In late 2011, the Illinois Supreme Court decided the Reliable Fire case, and upended long-standing case law surrounding the enforcement of restrictive covenants in Illinois. In particular, while the Court reaffirmed that restrictive covenants, including noncompete agreements, are enforceable, and that they must be reasonable, meaning that they must be tied to a legitimate business interest of the employer. However, the Court rejected that the legitimate business interest must be tied to a) confidential information, or b) near permanent customer relationships of the employer. Rather, the Court embraced a “totality of the circumstances” test. The language of the case makes clear that the limitations placed on an employee can be no greater than that which is necessary to protect the legitimate business interest of the employer.
The Reliable Fire case posed a lot of new questions. If a legitimate business interest could encompass more than confidential information or near permanent customer relationships of the employer, what kinds of employees would be subject to a non-compete, and how far would courts go to enforce those non-competes?

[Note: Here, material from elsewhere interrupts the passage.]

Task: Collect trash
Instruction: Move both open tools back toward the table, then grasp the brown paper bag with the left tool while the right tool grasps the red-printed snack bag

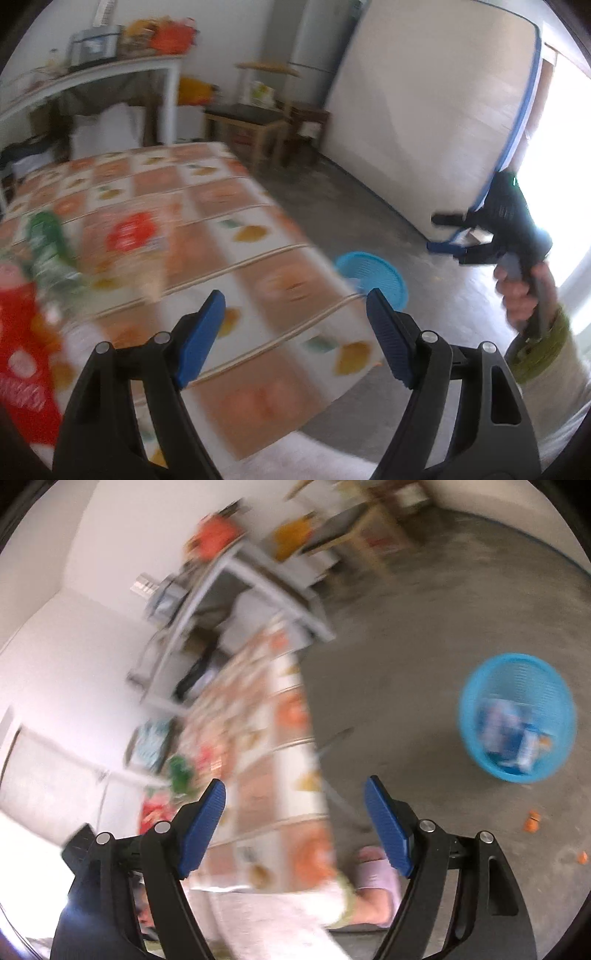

Saddler’s Row v. Dainton, helped to answer both of those questions. In particular, in this case, the 2nd District Appellate Court determined that a non-compete could be enforced against a Master Saddler to prevent him from working for a close by competitor based solely on his access to the customers of Saddler’s Row. This determination was made even though Mr. Dainton did not acquire his “Master Saddler” through Saddler’s Row or at their expense. Further, this decision was made was despite the trial court determining that the agreement was overreaching in claiming a 75 mile geographic radius from the employer. Saddler’s Row will undoubtedly be cited by many employers in the future seeking to enforce restrictive covenant’s against other professionals, much as the Total Health Physicians case is presently cited. It will also be cited as an example of an appellate court requiring a trial court to apply a “blue pencil” to modify an overbroad restrictive covenant.
Similarly, several cases illustrated that traditional defenses to non-competes are alive and well. For example, Fisher/Unitech v. Computer Aided Technology demonstrated that generalized knowledge and experience acquired through employment – even if it was acquired solely through contact with the employer – cannot comprise confidential information sufficient to enforce a non-compete.